-- What to do --
Look through the entries for the string "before", and copy each line that holds it.

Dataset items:
* * * * * * *
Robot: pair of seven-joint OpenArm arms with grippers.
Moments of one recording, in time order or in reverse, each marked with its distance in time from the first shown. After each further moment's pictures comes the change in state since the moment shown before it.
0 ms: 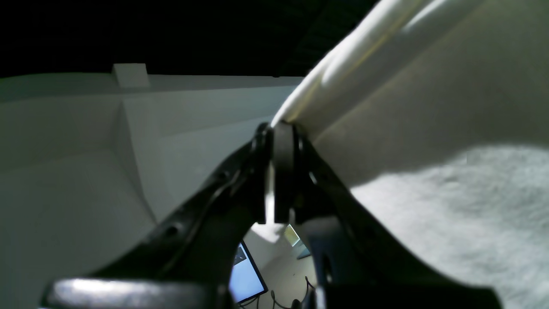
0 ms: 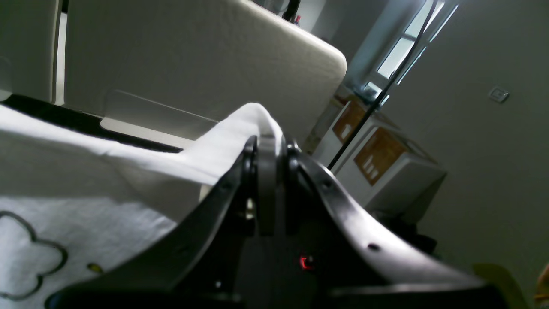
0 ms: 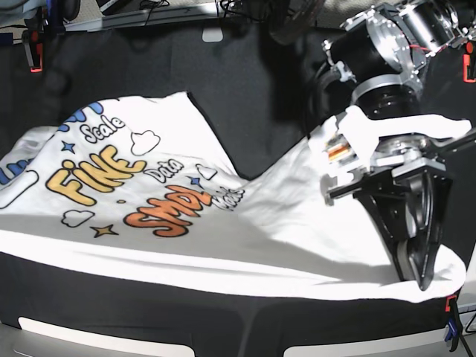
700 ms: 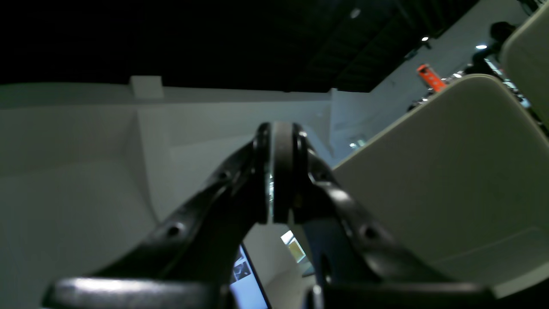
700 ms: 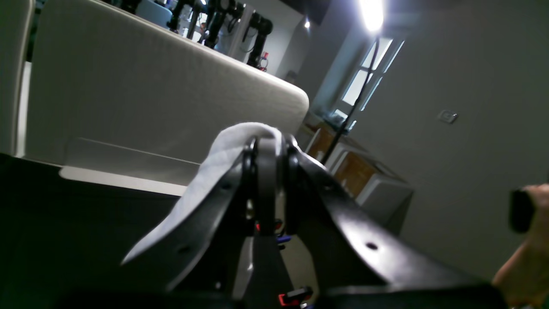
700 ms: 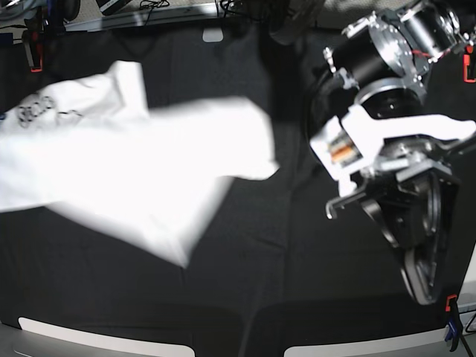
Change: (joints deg) left arm -2.6 0.0 -0.1 0.0 0.4 0.6 -1.9; right arm 6.0 3.1 0.0 -0.1 -1.7 -2.5 1.3
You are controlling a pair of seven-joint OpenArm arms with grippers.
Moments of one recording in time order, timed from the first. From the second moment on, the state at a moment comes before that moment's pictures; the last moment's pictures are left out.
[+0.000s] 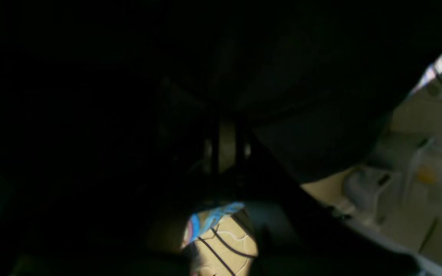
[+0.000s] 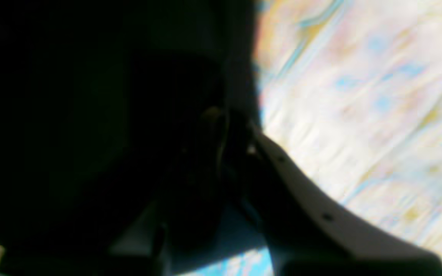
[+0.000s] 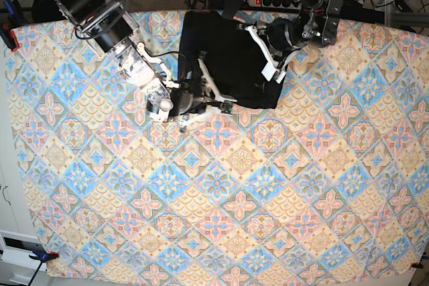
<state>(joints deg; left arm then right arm) 18.8 -11.8 9.0 88.8 -34.3 -15.4 52.9 12.4 11.2 -38.8 79.2 7.0 41.1 -56.5</state>
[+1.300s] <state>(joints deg) 24.2 -11.6 -2.7 107.5 -21.1 -14.6 56.0 1.9 17.7 -24.0 92.8 6.9 41.1 -57.5</state>
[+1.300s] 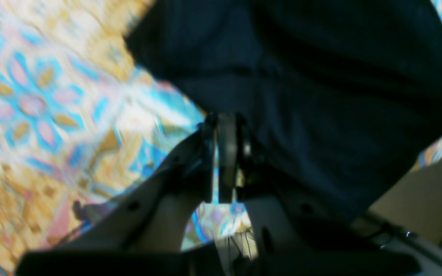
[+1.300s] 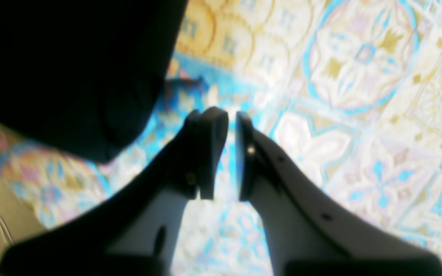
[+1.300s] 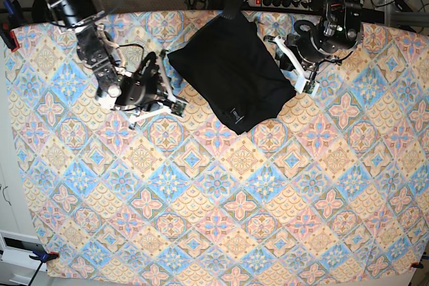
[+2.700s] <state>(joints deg) 13.5 -7.6 -0.4 91.3 -21.0 -14.1 43.1 -12.8 19.4 -19.4 109.3 7.4 41.3 -57.2</state>
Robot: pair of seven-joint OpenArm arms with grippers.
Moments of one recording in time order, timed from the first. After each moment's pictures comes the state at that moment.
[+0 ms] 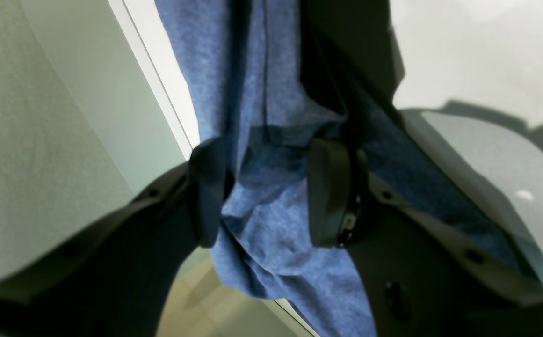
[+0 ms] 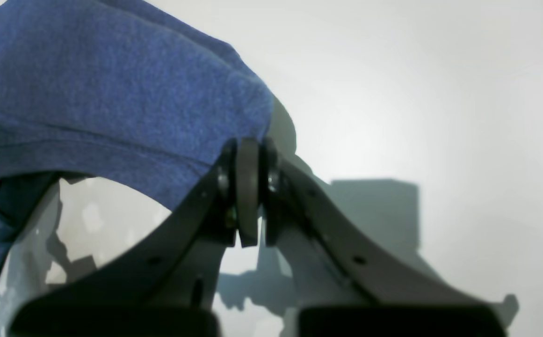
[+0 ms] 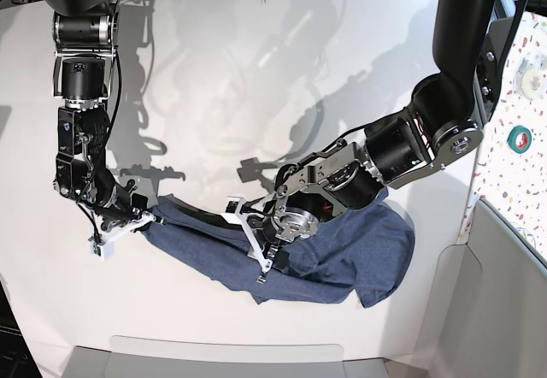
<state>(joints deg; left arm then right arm) -52.7 -8.4 77.4 54.0 19.8 -19.0 25.9 25.0 15.4 2.3 65.2 33.8 3.4 -49.5</state>
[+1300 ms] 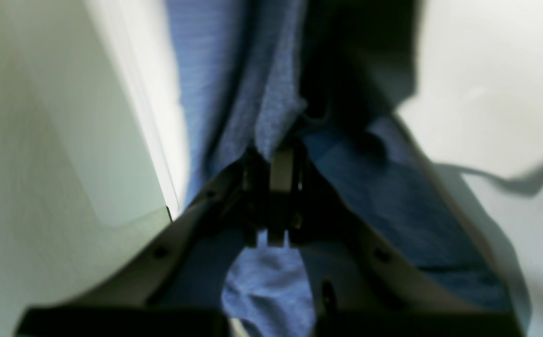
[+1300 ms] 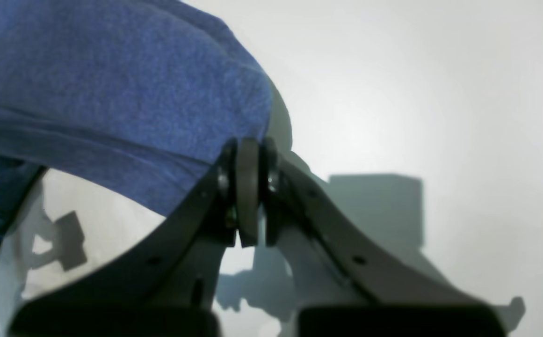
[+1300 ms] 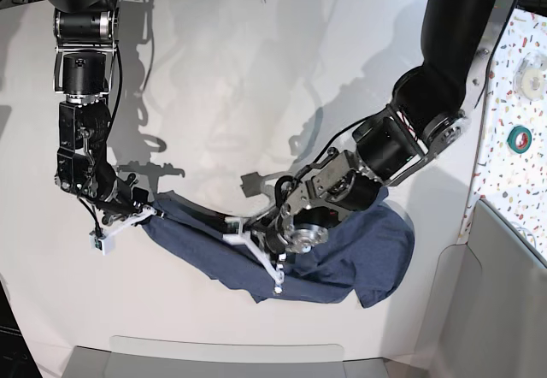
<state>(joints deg) -49.0 -5.7 59.0 49.0 20.0 -18.7 19.7 24.4 15.3 2.5 65.5 34.0 3.6 -49.8</state>
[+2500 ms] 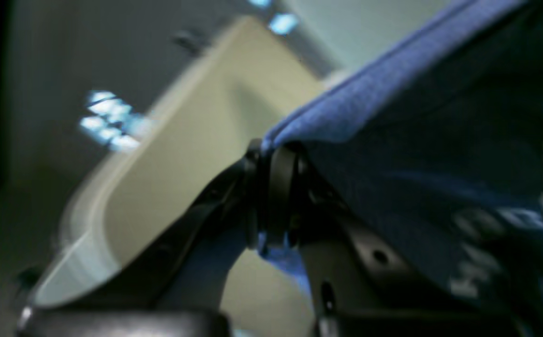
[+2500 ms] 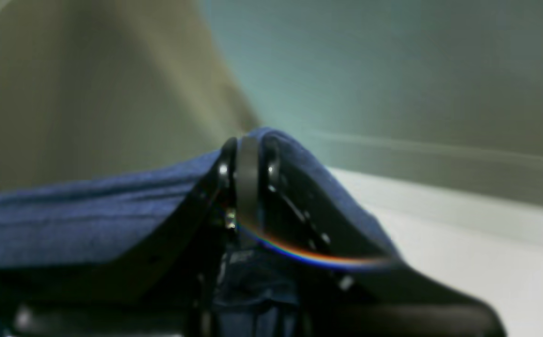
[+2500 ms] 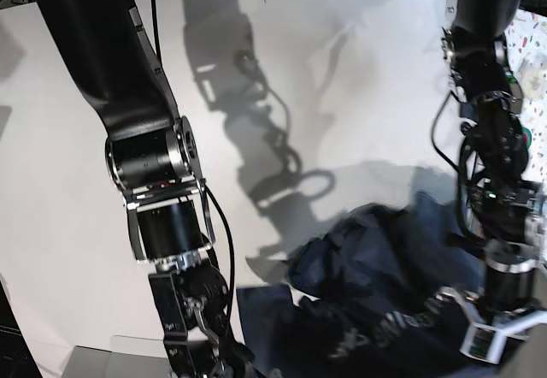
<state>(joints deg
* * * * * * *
-- Output --
Moments of one recording, in time order or in reverse, each marked with its distance in time from the first shown. After each further moment's pictures comes the change in state since the moment shown before it.
Moments of one recording in time order, timed from the first. From the second moment on, the state at a moment comes before that moment's pictures; the last moment's pictures are left out.

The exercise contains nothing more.